EXERCISE OBJECTIVE
For each line below with the word "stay", write out a copy.

Stored data entries
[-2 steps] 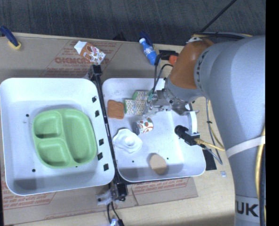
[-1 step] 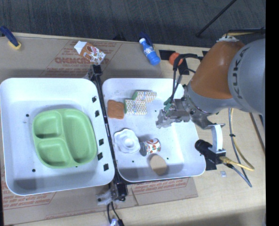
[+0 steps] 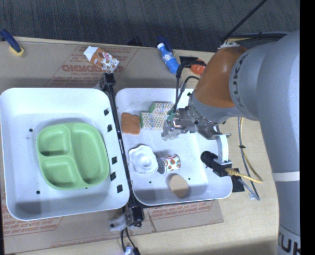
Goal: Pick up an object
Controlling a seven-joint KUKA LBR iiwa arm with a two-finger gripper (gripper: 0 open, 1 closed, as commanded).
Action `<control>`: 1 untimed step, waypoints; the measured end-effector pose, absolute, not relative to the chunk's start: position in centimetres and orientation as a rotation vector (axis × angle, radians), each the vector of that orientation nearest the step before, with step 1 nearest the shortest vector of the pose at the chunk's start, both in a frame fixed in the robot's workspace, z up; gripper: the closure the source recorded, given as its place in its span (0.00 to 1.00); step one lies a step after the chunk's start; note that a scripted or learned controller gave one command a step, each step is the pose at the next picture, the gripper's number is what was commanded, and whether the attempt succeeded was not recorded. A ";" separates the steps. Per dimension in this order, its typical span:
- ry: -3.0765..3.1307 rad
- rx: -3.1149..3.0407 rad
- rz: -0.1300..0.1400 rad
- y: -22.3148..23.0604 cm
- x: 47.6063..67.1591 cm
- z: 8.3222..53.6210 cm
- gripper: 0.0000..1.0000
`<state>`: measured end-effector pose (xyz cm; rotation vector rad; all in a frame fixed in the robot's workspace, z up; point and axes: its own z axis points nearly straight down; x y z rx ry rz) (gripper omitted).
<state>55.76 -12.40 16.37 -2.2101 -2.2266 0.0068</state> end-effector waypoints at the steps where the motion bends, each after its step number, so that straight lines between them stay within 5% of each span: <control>1: -2.223 -2.214 0.003 -17.9 52.3 19.1 1.00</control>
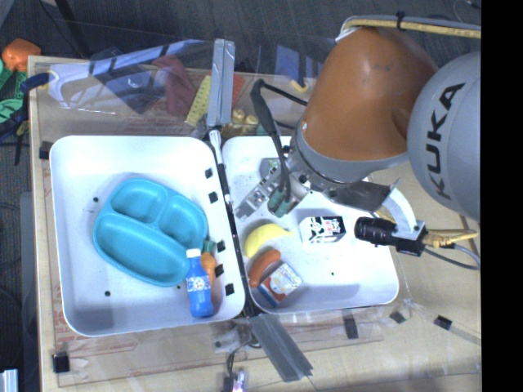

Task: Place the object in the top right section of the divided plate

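The divided plate point(149, 231) sits in the left bin point(73, 166), a small bottle point(197, 284) leaning by its near right edge. Over the right bin point(372, 288), the gripper point(274, 193) hangs above a banana point(265, 237); I can't tell its state.

One fixed camera above the bench point(122, 351), looking down at a slant, both white bins point(73, 219) in frame, fairly near, arm point(368, 104) entering from the right
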You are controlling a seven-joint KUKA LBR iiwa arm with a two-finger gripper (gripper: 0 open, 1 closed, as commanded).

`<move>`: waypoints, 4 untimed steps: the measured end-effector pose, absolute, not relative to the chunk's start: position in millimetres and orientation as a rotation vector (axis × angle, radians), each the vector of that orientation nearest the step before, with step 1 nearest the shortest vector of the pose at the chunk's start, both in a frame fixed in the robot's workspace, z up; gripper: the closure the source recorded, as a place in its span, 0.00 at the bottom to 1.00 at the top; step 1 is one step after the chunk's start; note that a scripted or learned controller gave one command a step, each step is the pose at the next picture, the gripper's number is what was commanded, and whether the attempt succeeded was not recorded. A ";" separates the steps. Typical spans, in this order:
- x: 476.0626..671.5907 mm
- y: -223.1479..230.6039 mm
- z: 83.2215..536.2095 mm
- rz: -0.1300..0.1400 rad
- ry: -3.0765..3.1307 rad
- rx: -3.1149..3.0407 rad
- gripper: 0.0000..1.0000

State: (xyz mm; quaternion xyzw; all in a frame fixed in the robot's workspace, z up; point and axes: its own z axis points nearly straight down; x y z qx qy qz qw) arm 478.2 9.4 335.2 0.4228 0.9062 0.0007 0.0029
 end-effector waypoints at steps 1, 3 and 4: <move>476.3 53.2 200.2 -0.002 2.982 0.997 1.00; 485.0 -62.3 369.7 0.000 3.007 0.884 1.00; 477.0 74.6 294.8 -0.002 3.033 0.816 1.00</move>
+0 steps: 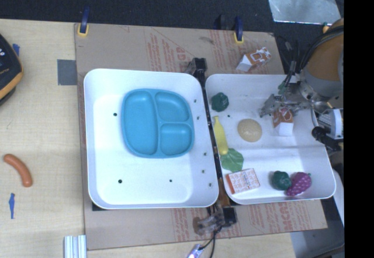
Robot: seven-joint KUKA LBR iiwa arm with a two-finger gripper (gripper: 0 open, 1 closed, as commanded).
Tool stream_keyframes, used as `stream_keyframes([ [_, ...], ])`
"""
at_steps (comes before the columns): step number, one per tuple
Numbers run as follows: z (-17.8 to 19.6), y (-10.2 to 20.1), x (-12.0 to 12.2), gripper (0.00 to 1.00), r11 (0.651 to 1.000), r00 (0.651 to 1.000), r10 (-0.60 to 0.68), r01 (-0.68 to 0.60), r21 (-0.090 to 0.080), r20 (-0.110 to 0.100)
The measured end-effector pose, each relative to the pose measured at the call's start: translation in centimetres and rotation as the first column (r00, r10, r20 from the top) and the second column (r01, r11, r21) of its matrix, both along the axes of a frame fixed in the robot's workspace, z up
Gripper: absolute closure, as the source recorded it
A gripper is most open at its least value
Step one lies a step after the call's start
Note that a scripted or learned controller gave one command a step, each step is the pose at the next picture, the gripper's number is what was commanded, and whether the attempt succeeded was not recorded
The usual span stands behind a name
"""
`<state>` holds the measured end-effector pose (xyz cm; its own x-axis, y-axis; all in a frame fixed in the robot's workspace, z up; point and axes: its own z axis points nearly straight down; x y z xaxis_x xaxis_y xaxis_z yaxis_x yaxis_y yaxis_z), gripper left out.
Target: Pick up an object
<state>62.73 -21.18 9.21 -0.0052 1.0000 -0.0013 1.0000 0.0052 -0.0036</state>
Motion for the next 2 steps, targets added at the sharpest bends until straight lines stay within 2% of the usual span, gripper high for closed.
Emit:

RESULT OF THIS TASK
<state>55.76 -12.40 16.37 -2.2101 -2.2266 0.0068</state> end-effector waypoints at the steps where the motion bends, each after its step number, so that straight lines between them stay within 5% of each span: <control>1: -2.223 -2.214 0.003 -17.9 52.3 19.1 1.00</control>
Motion for the next 2 steps, targets added at the sharpest bends until straight lines stay within 2% of the usual span, gripper high for closed.

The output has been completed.